** THE DATA follows **
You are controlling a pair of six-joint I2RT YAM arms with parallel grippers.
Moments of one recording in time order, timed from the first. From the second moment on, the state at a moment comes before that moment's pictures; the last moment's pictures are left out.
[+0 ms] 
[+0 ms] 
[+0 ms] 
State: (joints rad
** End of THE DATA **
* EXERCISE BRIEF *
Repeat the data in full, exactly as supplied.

* RESPONSE TO THE TASK *
You are controlling a pair of six-joint I2RT YAM arms with parallel grippers.
Moments of one recording in time order, timed from the first. From the second moment on, the state at a moment comes before that moment's pictures; the last moment's pictures are left out.
[+0 ms] 
[+0 ms] 
[+0 ms] 
State: (joints rad

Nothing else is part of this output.